Over the last several months, the supervisors have been holding off on making a decision on to whom they might sell their sanitary sewer and water systems — either the City of DuBois or Aqua Pennsylvania Inc. — so that more discussion could take place between the city and the township.

This week, they once again tabled taking any action on that transfer.

Township Manager Shawn Arbaugh said the city and the township, in addition to Falls Creek Borough officials and the engineering firms, met with the Pennsylvania Department of Environmental Protection to discuss the Act 537 sewage plan for the city. The plan will determine how large the city needs to construct its new treatment plant because Falls Creek and the township are municipal customers of the city. Neither have yet signed the plan.

“Overall, the meeting was good, the DEP really reiterated that they want to see both Falls Creek and the township pass a resolution approving of the Act 537 plan,” said Arbaugh. “They did stress that there was some urgency behind it due to the condition of the treatment facility and some potential funding opportunities.”

Arbaugh said the township committee will continue to meet with the city to work out terms of the agreement. Arbaugh said he, with township Engineer Perry Bowser, Salandra and Supervisor Mark Sullivan, have been working on various scenarios.

Supervisor Dave Sylvis asked if the DEP brought up what the township’s obligation would be if the township decides it’s not going with an agreement with the city and would sell the municipal authority to Aqua Pennsylvania Inc. instead.

“We would have to, no matter what, approve an Act 537 plan,” said Arbaugh. “Even if we did sell our system to another entity such as Aqua we would be required to still have some resolution for the Act 537 plan.”

According to Arbaugh, the DEP representatives said it was “highly unlikely” for the township’s sewage to be able to go anywhere else besides the DuBois City treatment facility.

“My question wasn’t whether our sewage would continue to go there, it’s what our obligation would be as a municipality if we decide to sell our system?” said Sylvis.
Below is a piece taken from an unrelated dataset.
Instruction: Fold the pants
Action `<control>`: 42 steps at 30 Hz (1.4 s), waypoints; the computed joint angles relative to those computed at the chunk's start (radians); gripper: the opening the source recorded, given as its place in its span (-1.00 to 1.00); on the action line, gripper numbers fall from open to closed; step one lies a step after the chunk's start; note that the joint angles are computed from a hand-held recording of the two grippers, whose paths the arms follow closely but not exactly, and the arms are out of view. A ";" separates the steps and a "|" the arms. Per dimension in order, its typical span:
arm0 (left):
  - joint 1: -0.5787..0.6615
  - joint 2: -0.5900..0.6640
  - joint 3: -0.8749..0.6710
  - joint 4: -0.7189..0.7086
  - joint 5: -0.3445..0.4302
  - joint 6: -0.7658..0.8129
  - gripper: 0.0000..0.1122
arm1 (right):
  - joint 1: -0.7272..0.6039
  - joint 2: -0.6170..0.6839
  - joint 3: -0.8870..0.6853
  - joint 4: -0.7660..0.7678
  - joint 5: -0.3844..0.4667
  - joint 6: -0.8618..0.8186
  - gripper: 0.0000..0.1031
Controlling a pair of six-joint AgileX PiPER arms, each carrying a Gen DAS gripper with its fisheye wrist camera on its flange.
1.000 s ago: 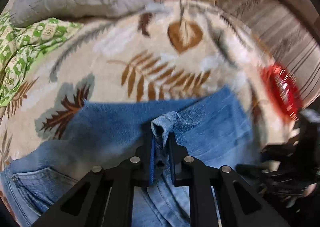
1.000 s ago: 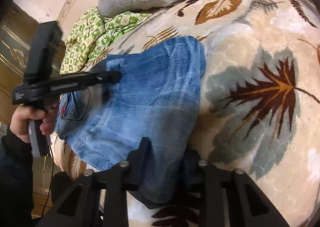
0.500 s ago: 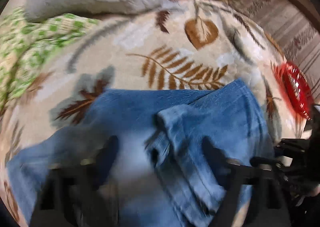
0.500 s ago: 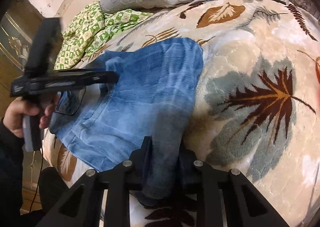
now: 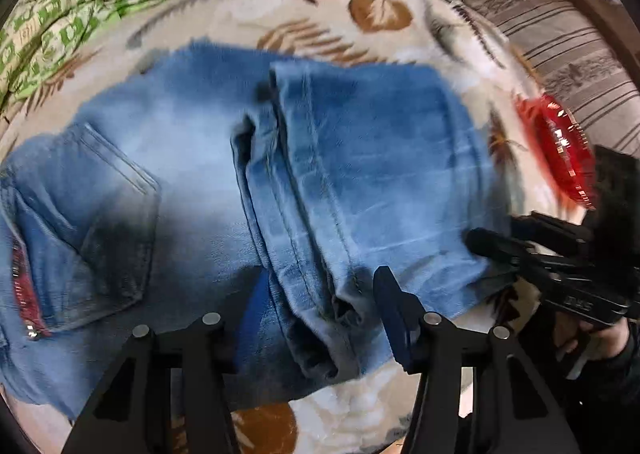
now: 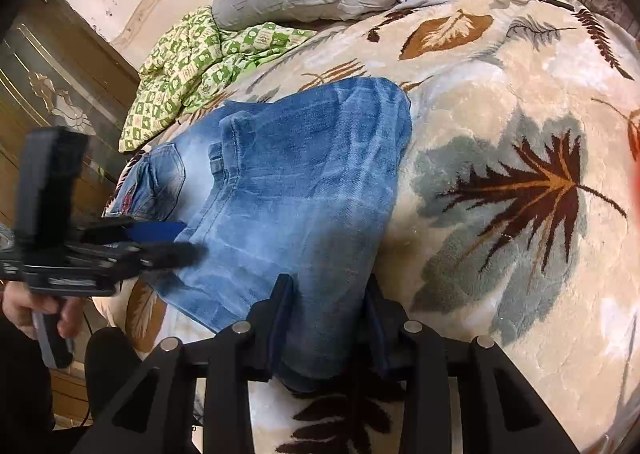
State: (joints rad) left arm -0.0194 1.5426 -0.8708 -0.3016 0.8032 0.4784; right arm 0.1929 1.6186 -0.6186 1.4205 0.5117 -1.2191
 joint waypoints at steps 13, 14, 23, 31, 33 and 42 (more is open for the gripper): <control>0.058 -0.083 0.118 -0.060 -0.072 0.151 -0.65 | 0.043 -0.010 0.024 0.068 -0.067 -0.106 -0.24; 0.079 -0.067 0.108 -0.089 -0.063 0.175 -0.65 | 0.043 -0.008 0.024 0.068 -0.067 -0.106 -0.24; 0.011 -0.077 0.066 0.010 -0.066 0.061 -0.47 | 0.058 -0.007 0.022 0.087 -0.083 -0.108 -0.24; 0.095 -0.319 0.152 0.061 -0.114 -0.040 0.59 | 0.067 -0.021 0.004 -0.012 -0.088 0.009 -0.05; 0.133 -0.368 0.164 0.106 -0.124 -0.058 0.59 | 0.068 -0.038 -0.020 -0.121 -0.072 0.143 0.34; 0.439 -0.379 0.134 0.003 -0.092 0.045 0.84 | 0.193 -0.177 -0.165 -0.715 -0.118 0.701 0.77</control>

“We’d still be required to... if we so choose to, to pass a resolution to approve the 537 plan,” said Arbaugh, noting that he doesn’t believe that locks in the cost because it’s an estimated cost.

“I think from our side ... we kind of reiterated that we either wanted to enter into some kind of long-term agreement with the city so that we understood the restructure or sell the system before we sign the resolution to approve the 537 plan,” said Arbaugh.